I still smile when I think of the story he used to tell. But when I ask him about it now, I’m thirty-eight, he says it was just a silly story. Something fun he made up. Nothing real in there except for the fact that him and my mother are together and nothing more.

It was a great story, even though it changed every time he told me. I just wished he could have told me one more time. But alas, somethings are not meant to be.


So, that brings me to today, I stand in the living room of my grandmother’s house. It smells fausty as it has been closed up for the best part of eight months. Her funeral was a somber affair. But I am very impressed with the amount of people that had turned up for the wake.
But he looks like he’s seen a ghost when he looks at me. I’ve been out the garage. Gran’s little beetle was still there. I found something in the boot that I think he thought was lost to time. I wouldn’t have found it myself if I didn’t recognise the little Kodak symbol that glinted in the light of the garage. Jammed behind the seat, barely visible from outside.

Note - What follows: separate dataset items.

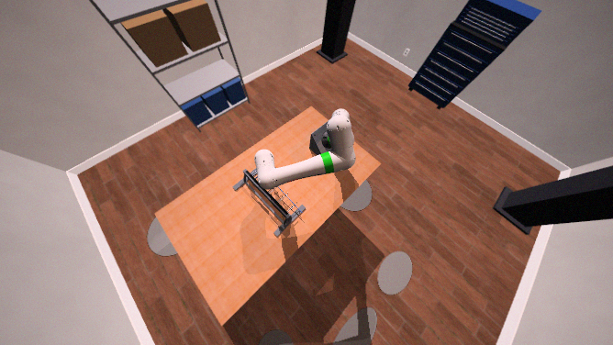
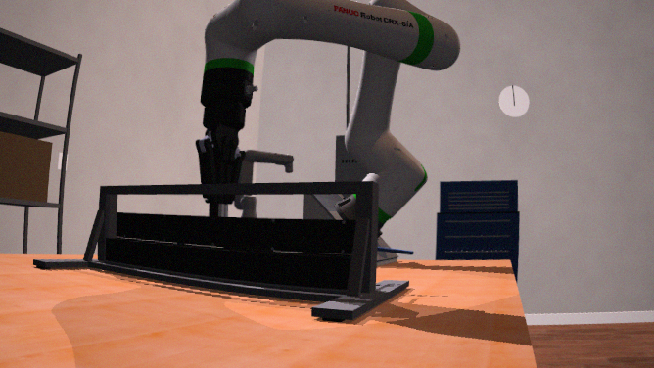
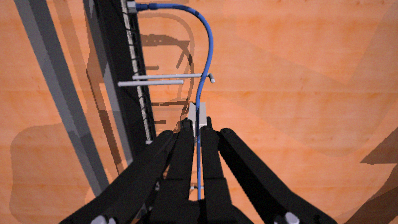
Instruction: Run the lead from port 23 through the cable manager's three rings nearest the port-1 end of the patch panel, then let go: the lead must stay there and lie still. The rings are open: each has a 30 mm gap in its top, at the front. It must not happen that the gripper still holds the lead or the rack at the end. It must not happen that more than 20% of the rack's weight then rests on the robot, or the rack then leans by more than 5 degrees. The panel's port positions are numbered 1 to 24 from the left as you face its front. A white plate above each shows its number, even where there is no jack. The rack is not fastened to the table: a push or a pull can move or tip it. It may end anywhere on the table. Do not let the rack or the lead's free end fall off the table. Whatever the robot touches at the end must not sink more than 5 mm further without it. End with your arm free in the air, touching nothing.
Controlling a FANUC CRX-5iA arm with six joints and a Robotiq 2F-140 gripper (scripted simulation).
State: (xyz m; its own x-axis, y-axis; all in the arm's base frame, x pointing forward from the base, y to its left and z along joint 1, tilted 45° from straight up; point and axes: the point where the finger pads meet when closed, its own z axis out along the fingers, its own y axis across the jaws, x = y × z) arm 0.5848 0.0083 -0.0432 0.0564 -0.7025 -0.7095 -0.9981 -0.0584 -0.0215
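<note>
Right now my hand is 100 mm short of the patch panel, 60 mm to the right of it and 20 mm above it.
</note>
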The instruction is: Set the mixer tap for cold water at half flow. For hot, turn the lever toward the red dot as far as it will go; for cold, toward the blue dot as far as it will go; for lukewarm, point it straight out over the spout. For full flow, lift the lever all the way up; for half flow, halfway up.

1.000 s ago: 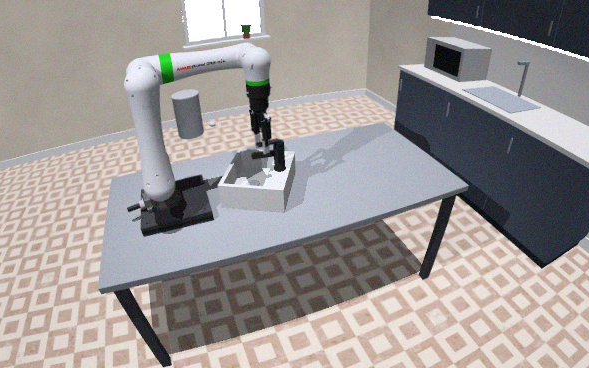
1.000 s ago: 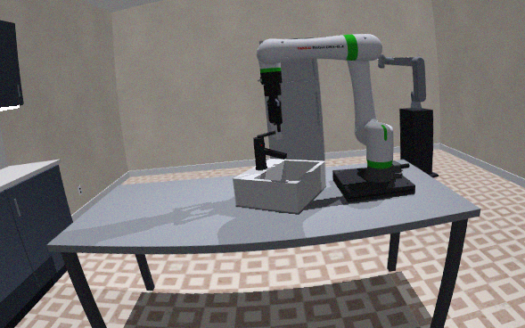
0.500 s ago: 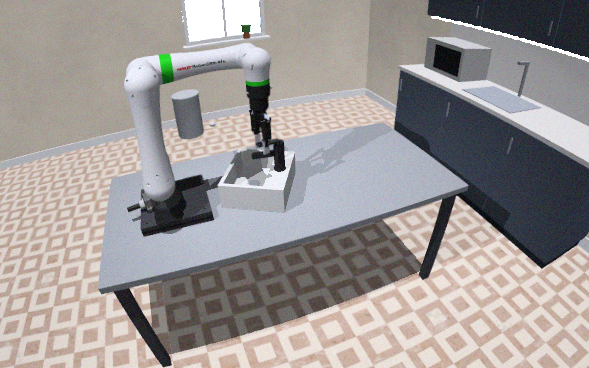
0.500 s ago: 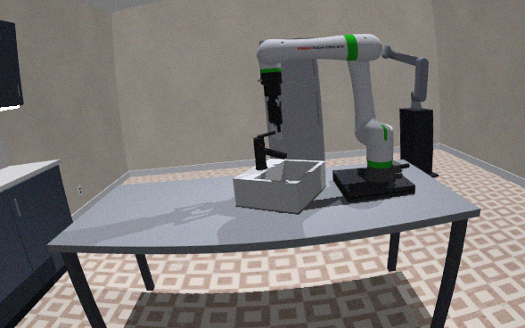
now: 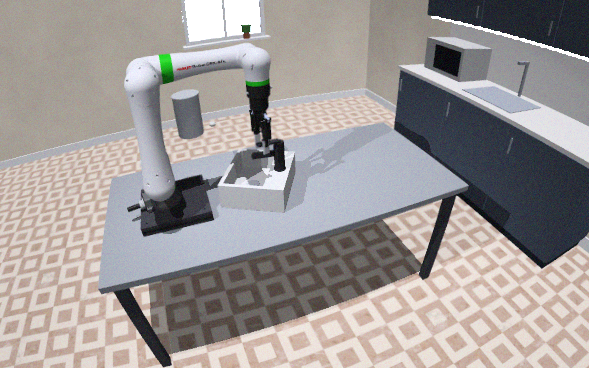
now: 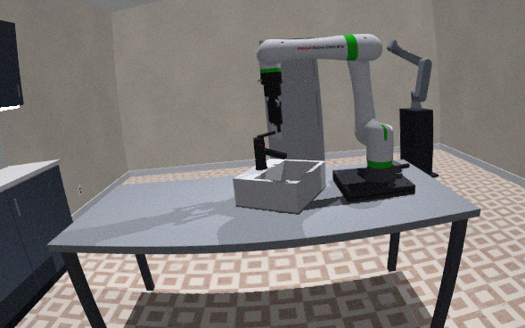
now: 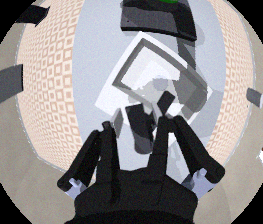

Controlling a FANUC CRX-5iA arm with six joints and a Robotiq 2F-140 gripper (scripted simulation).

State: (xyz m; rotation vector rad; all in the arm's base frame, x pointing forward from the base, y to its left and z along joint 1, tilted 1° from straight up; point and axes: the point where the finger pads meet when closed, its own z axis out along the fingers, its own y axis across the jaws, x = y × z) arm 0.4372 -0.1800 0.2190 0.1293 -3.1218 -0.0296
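Now: hand 30 mm short of the lever. Also, from my hand: white basin: 10 mm behind, 80 mm to the left, 240 mm below.
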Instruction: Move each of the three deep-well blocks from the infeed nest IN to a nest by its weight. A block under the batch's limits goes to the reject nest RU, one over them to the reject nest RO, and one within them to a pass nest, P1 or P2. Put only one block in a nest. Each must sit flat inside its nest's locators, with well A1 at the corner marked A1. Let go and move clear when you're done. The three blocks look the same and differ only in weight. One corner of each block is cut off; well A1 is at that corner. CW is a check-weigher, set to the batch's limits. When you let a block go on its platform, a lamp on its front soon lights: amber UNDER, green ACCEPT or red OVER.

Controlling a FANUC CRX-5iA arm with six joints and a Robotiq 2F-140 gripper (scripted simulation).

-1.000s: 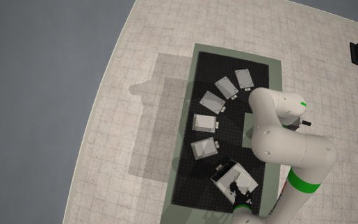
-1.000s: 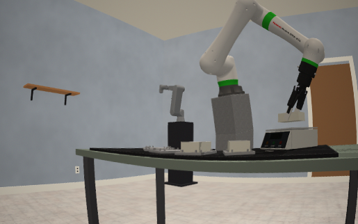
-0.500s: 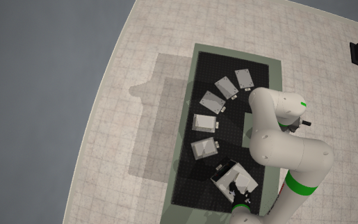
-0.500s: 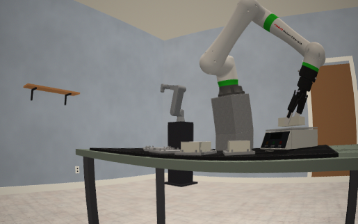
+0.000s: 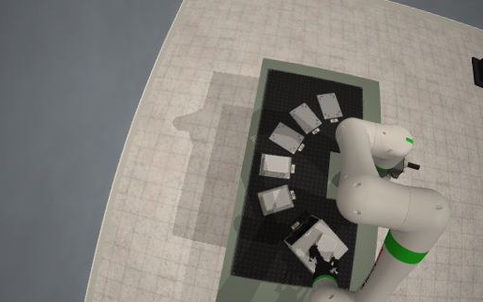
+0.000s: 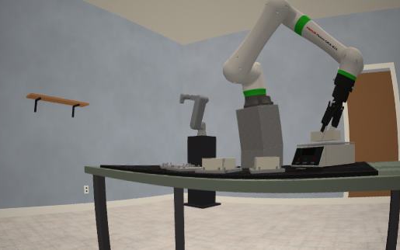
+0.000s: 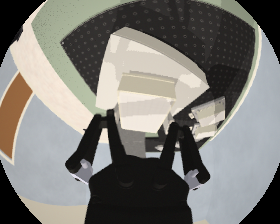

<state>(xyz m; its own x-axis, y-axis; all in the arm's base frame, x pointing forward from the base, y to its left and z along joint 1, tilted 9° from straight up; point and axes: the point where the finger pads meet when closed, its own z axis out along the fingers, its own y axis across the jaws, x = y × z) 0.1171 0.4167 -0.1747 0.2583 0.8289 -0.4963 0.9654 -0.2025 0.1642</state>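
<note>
My hand is 10 mm above the deep-well block. The rest, counted from my hand: check-weigher (80 mm below, 10 mm ahead).
</note>
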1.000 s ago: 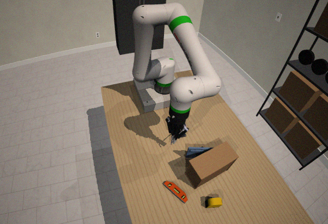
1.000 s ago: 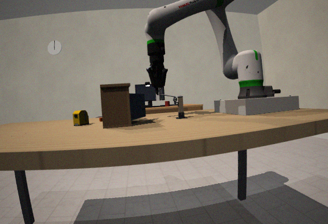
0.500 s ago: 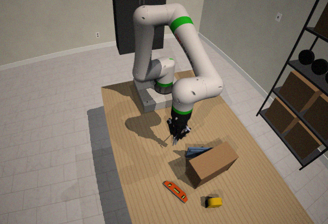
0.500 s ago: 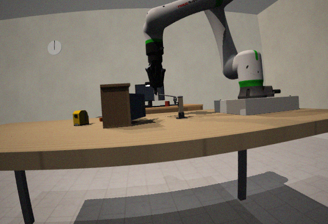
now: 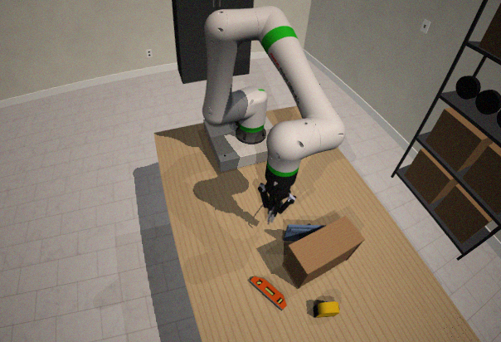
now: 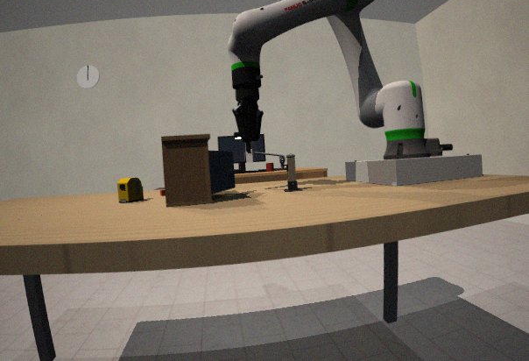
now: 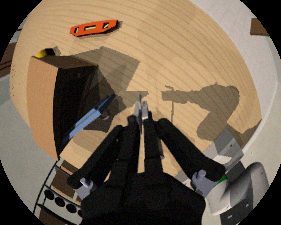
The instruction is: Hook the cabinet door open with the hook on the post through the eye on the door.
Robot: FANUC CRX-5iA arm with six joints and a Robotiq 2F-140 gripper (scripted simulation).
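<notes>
Now: the cabinet door 130 mm to the left of my hand, 80 mm ahead of it and 50 mm below it. Round my hand: hook post: 70 mm behind, 50 mm to the left, 50 mm below; then orange level: 240 mm ahead, 110 mm below, 70 mm to the right; then yellow tape measure: 350 mm ahead, 100 mm to the left, 90 mm below.
</notes>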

Dad looks at the camera in my hand and his face goes white.

“Please, put that back if you know what’s good for you,” he asked, maybe demanded of me.

I nod and leave the house, having not seen him this serious in years. But I don’t put it back. I put it in the car, and re-join the wake. That’s all I can think about for the time I have left there. I speak to my grandmother’s relatives and smile. I acknowledge the wonderful woman I had spent so much time with over my life and go home, alone.

It’s been sitting on my desk for the last couple of hours. I don’t know what to do. Inside the leather case, the camera is encrusted with flakes of mud. I see the film has not been finished, I notice that fifteen shots have been taken. My Dad only told me he took two.